Pacilitaxel induces human nasopharyngeal carcinoma cell line CNE2 apoptosis and growth inhibition by suppressing PI3K/AKT/p53 signaling pathway.
- Author:
Tao LI
- Publication Type:Journal Article
- MeSH:
Apoptosis;
Apoptosis Regulatory Proteins;
metabolism;
Carcinoma;
Cell Line, Tumor;
drug effects;
Flow Cytometry;
Humans;
Membrane Potentials;
Nasopharyngeal Carcinoma;
Nasopharyngeal Neoplasms;
metabolism;
pathology;
Paclitaxel;
pharmacology;
Phosphatidylinositol 3-Kinases;
metabolism;
Proto-Oncogene Proteins c-akt;
metabolism;
Signal Transduction;
Tumor Suppressor Protein p53;
metabolism
- From:
Journal of Clinical Otorhinolaryngology Head and Neck Surgery
2015;29(24):2147-2150
- CountryChina
- Language:Chinese
-
Abstract:
OBJECTIVE:To investigate the effect and mechanisms of the PTX on the human nasopharyngeal carcinoma cell line CNE2.
METHOD:Cells from CNE2 were cultured in vitro and the cells at logarithmic growth phase were processed with different concentration of PTX (0, 5, 10, 20) mol/L for 72h.
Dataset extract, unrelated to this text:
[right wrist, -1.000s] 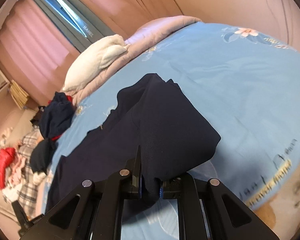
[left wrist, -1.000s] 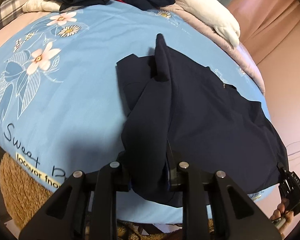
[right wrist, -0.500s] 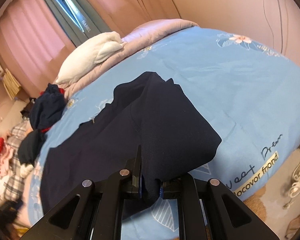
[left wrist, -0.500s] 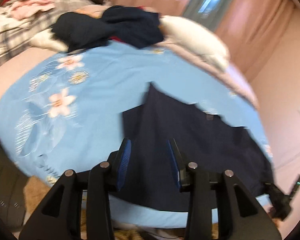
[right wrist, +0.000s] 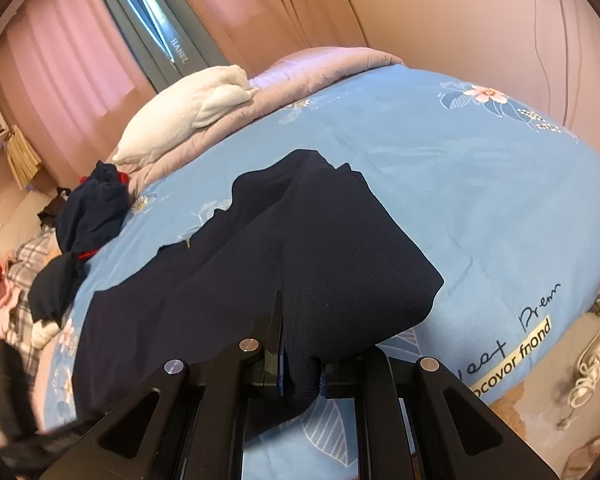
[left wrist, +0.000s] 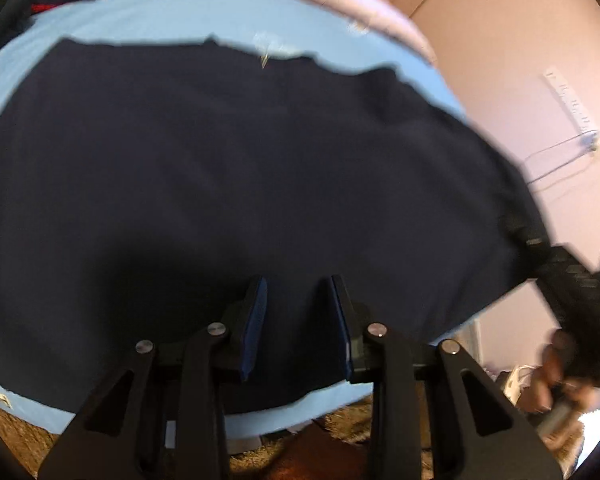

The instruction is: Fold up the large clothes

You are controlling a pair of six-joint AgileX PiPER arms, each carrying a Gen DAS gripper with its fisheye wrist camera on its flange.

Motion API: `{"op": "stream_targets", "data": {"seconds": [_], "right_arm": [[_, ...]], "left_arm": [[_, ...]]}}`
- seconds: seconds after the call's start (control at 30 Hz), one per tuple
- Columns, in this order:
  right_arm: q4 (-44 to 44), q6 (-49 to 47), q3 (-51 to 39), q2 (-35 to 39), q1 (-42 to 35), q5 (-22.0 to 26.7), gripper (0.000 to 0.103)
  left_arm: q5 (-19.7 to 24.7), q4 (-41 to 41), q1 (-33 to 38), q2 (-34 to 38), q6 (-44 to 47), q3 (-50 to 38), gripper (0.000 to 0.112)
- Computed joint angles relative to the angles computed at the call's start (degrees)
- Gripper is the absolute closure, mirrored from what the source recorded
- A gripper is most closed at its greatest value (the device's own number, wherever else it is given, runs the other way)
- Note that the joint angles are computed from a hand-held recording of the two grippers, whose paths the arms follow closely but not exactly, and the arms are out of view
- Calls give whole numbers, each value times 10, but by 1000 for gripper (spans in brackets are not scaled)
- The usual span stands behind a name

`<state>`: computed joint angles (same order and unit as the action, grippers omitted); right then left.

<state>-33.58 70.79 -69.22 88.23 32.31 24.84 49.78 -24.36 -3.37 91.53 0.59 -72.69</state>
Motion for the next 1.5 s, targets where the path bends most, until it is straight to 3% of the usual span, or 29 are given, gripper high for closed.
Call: {"op": "stream_targets", "data": {"seconds": [0.07,0.23,0.3,0.47,0.57,0.7,0.8,0.9,1.23,1.5], "right_arm": [[17,-19,3,1,-2,-13,90],[-59,16,-27,24,33,26,91],[-63,15,-35,24,37,21,91],[-73,-24,-80,30,63,24,91],[-55,-84,-121,41,82,19,90],[-10,-183,-192,75,110,15,90],[35,-264,-251,112,136,19,90],[104,-362,-315,153,155,34,90],[321,-614,-500,295,195,138,90],[401,-663,-594,383,198,254,90]], "left_arm": [[-16,-10,2,20,21,11,82],[-28,-27,13,34,35,20,83],[-25,-19,13,27,31,21,83],[47,-21,54,-4,18,-3,86],[41,13,103,-63,12,2,84],[47,49,193,-113,-5,-6,71],[59,62,268,-134,-1,-10,71],[56,88,296,-140,-13,-11,70],[64,112,348,-156,-24,2,66],[70,82,391,-158,14,11,64]]}}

MTT was used to evaluate the proliferation and flow cytometric analysis was utilized to detect membrane potential and apoptosis of CNE2 cells. The expression of PI3K, p-AKT, AKT, p53, p21, Caspase3, Cleavage-Caspase3, PARP, Cleavage-PARP, AIF, CytC, Bcl-2 and Bax in CNE2 cells were examined by Western Blot.
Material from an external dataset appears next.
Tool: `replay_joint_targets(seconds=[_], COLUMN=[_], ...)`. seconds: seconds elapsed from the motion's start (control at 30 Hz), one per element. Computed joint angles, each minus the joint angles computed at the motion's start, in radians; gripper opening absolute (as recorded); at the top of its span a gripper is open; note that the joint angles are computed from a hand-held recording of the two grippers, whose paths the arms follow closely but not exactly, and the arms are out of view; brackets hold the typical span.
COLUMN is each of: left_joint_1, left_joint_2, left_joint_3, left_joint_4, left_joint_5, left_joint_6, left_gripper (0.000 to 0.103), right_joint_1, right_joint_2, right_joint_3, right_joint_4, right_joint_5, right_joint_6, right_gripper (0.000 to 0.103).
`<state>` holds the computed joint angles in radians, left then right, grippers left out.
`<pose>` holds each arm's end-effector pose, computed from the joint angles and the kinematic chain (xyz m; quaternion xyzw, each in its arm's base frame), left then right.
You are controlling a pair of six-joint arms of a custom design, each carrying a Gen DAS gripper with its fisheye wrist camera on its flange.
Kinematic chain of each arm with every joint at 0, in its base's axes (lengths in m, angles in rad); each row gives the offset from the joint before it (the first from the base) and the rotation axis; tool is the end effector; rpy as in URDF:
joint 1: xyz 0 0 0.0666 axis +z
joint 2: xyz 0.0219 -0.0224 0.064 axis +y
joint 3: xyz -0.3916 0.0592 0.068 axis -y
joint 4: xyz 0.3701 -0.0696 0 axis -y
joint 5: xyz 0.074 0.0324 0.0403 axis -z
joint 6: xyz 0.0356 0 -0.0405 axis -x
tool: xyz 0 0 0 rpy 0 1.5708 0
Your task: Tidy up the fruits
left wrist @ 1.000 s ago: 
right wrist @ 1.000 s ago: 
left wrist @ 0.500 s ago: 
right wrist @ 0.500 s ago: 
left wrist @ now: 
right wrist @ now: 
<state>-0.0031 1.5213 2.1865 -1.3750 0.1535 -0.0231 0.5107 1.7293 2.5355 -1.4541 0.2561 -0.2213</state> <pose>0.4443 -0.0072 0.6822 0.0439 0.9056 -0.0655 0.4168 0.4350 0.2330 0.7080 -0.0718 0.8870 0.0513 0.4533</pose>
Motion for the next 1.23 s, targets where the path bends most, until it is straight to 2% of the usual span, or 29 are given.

RESULT:The results showed that PTX could increase the apoptosis and the expression of Caspase3, PARP, CytC, AIF and Bax and reduce the proliferation, membrane potential and the expression of PI3K, p-AKT, p53, p21, Cleavage-PARP, Cleavage-Caspase3 and Bcl-2 in CNE2 cell in a concentration-dependent manner. However, PTX had no effect on the expression of AKT.
CONCLUSION:PTX can promote apoptosis and growth inhibition of human nasopharyngeal cancer cell line CNE2 and the mechanism involves suppressing PI3K/AKT/p53 signaling pathway.